Debaixo de críticas, Bruxelas chumba mega fusão ferroviária da Siemens e Alstom

A Comissão Europeia travou a fusão dos negócios ferroviários da Siemens e Alstom. As empresas "não se mostraram dispostas a resolver" dúvidas concorrenciais que pairavam sobre o negócio.

A Comissão Europeia decidiu chumbar a fusão dos negócios ferroviários da Siemens e da Alstom, que iria criar um gigante da ferrovia ao nível europeu. Depois de ter aberto uma investigação aprofundada à proposta, Bruxelas considerou que o negócio levantava dúvidas do ponto de vista concorrencial. O veto foi confirmado esta quarta-feira em comunicado.

“Milhões de passageiros em toda a Europa confiam todos os dias em comboios modernos e seguros. A Siemens e a Alstom são líderes na indústria ferroviária. Sem remédios suficientes, esta fusão teria resultado na subida dos preços dos sistemas de sinalização que mantêm os passageiros seguros e da próxima geração de comboios de alta velocidade”, considerou a comissária da Concorrência, Margrethe Vestager, citada na mesma nota. Vestager justificou, assim, que Bruxelas “proibiu a fusão porque as empresas não se mostraram dispostas a resolver” as “sérias” preocupações concorrenciais que pairavam sobre o negócio.

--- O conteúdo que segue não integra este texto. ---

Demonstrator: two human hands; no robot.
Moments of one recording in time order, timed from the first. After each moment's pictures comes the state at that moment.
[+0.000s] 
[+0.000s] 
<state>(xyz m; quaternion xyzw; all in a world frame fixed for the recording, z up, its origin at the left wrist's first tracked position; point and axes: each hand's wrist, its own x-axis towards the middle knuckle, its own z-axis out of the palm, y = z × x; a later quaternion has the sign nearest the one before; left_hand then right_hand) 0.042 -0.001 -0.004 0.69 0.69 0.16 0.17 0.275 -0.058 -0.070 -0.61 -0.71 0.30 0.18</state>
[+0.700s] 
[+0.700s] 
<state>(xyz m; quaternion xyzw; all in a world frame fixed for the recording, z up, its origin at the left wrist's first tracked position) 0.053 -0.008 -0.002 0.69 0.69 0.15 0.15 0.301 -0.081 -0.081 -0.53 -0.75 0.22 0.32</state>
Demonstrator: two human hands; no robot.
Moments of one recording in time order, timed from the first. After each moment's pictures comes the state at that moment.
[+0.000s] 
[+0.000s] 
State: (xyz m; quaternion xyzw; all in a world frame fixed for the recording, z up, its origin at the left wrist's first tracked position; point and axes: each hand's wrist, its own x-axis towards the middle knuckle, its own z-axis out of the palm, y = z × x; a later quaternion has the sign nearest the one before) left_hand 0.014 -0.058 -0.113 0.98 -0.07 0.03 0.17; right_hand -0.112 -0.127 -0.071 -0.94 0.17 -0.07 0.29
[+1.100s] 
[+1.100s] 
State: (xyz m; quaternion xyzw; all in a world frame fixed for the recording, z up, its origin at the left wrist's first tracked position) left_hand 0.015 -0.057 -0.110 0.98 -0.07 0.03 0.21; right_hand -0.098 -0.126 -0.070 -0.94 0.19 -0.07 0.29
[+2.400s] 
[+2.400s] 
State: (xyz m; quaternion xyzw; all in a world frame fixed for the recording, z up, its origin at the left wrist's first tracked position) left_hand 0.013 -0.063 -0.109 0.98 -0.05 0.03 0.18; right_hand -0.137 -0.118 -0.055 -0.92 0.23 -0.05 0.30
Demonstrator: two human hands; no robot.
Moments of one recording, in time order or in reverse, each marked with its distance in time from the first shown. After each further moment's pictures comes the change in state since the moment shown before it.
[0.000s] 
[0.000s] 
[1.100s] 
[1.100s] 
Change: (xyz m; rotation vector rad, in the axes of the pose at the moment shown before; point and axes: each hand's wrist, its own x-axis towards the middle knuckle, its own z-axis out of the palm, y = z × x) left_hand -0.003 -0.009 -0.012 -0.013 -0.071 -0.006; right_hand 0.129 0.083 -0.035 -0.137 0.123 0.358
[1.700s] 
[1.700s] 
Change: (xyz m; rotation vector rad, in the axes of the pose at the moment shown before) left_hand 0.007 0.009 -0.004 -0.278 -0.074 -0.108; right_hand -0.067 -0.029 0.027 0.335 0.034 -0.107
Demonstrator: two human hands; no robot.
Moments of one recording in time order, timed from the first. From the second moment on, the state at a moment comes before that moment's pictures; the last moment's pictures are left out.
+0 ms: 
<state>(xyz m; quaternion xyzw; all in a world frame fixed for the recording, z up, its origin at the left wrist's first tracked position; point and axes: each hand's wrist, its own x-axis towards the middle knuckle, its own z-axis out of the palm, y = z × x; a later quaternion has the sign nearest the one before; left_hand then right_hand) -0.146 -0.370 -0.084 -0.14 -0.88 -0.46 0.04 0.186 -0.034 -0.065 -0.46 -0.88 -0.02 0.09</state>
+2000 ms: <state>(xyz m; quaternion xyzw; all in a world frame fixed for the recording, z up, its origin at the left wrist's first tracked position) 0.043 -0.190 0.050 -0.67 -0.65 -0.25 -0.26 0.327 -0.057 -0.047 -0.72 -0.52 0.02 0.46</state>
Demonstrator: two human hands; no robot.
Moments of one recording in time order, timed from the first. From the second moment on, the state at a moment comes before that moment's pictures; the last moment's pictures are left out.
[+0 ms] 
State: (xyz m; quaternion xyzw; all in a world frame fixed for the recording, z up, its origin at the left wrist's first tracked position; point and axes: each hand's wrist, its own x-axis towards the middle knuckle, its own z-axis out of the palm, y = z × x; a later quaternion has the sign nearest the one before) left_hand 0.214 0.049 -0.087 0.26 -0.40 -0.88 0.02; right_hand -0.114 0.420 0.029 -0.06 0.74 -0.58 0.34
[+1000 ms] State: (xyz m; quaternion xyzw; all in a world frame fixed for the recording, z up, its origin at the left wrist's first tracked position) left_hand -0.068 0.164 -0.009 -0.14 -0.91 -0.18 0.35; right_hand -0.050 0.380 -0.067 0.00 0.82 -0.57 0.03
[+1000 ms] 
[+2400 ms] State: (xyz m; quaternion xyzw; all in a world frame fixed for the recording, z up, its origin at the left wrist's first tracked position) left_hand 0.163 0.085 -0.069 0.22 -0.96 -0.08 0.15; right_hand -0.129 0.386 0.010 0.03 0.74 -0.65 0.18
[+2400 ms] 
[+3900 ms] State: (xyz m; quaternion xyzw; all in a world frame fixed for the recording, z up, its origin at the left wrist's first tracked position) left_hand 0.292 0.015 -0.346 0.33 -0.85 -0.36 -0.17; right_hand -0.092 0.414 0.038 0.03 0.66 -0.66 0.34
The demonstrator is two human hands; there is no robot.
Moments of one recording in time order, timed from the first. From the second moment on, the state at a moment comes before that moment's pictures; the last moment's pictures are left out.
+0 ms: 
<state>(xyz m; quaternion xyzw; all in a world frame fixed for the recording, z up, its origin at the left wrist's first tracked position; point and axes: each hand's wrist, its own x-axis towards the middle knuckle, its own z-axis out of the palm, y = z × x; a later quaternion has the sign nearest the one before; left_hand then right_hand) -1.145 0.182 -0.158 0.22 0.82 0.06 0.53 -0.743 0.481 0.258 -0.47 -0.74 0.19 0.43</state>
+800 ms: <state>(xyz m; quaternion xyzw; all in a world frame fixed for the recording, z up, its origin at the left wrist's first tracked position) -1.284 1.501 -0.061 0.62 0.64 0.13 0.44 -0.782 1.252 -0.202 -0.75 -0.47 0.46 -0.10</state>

A fusão das duas maiores empresas de comboios do mundo daria origem à Siemens Alstom, uma mega empresa do setor ferroviário, que arrancaria com um volume de negócios estimado superior a 15,3 mil milhões de euros. A decisão de travar a operação surge mesmo depois de as duas companhias terem feito concessões para mitigar os receios das autoridades europeias, como noticiou o ECO no final de janeiro.

Em conferência de imprensa, Vestager reconheceu que ambas as empresas se mostraram dispostas a “desinvestir” em alguns ativos para viabilizar a fusão. No entanto, a comissária considerou que os conjuntos de remédios propostos pelas duas empresas foram “insuficientes”. “Cabe às empresas decidirem ou não proporem remédios que viabilizem as propostas”, argumentou a comissária.

Uma decisão histórica (e criticada)

O chumbo à fusão dos negócios ferroviários da Siemens e da Alstom é considerado histórico, pois deverá ditar as bases da resposta europeia à emergente concorrência chinesa em setores críticos, como é o caso das infraestruturas. É também alvo de duras críticas.

O argumento na base do negócio era ter uma solução europeia ao nível da concorrência chinesa no setor ferroviário, mais concretamente da gigante estatal chinesa CRRC Corp. Mas Margrethe Vestager não se deixou convencer, considerando que a entrada da China no setor ferroviário europeu não está assim tão iminente. Questionada sobre se houve resistência ao chumbo no seio da Comissão, Vestager disse apenas que “as decisões foram tomadas por consenso, como sempre”.

A posição da Comissão Europeia tem sido muito criticada em França e Alemanha, onde estão as sedes das duas empresas e onde o negócio reunia apoio das autoridades ao mais alto nível. Ora, nas últimas semanas têm-se escutado acusações de que Bruxelas está a impedir o surgimento de empresas fortes na União Europeia.

Em entrevista ao jornal francês Le Figaro, Henri Poupart-Lafarge teceu duras críticas à equipa liderada por Jean-Claude Juncker: “É provável que a Comissão, os seus serviços, proponham banir a operação. Essa decisão, que o colégio de comissários poderá reverter, não resulta da aplicação de regras concorrenciais, nem mesmo das mais apertadas. É ditada pela ideologia”, atirou o presidente executivo da Alstom.

Esta terça-feira, Jean-Claude Juncker, presidente da Comissão, respondeu às críticas, recordando que, em 30 anos, foram aprovadas mais de 6.000 fusões e rejeitadas menos de três dezenas delas. “Esta é uma mensagem para aqueles que estão a dizer que a Comissão é composta por tecnocratas cegos, estúpidos e teimosos”, disse, citado pela Bloomberg (acesso condicionado).

Um dia, dois chumbos

Igualmente esta quarta-feira, a Comissão Europeia chumbou a compra da gigante do cobre Aurubis pela metalúrgica alemã Wieland-Werke. Assim, os chumbos de Bruxelas caem duplamente mal junto das autoridades alemãs.

Segundo a Reuters, as regras europeias de fusões e aquisições poderão vir a ser alteradas na sequência dos dois vetos desta quarta-feira. Isto porque os chumbos deverão dar novos argumentos e um novo fôlego aos críticos da política mais apertada da Comissão Europeia, que tem a última palavra a dar em negócios desta envergadura. O mandato atual de Jean-Claude Juncker termina no final de 2019.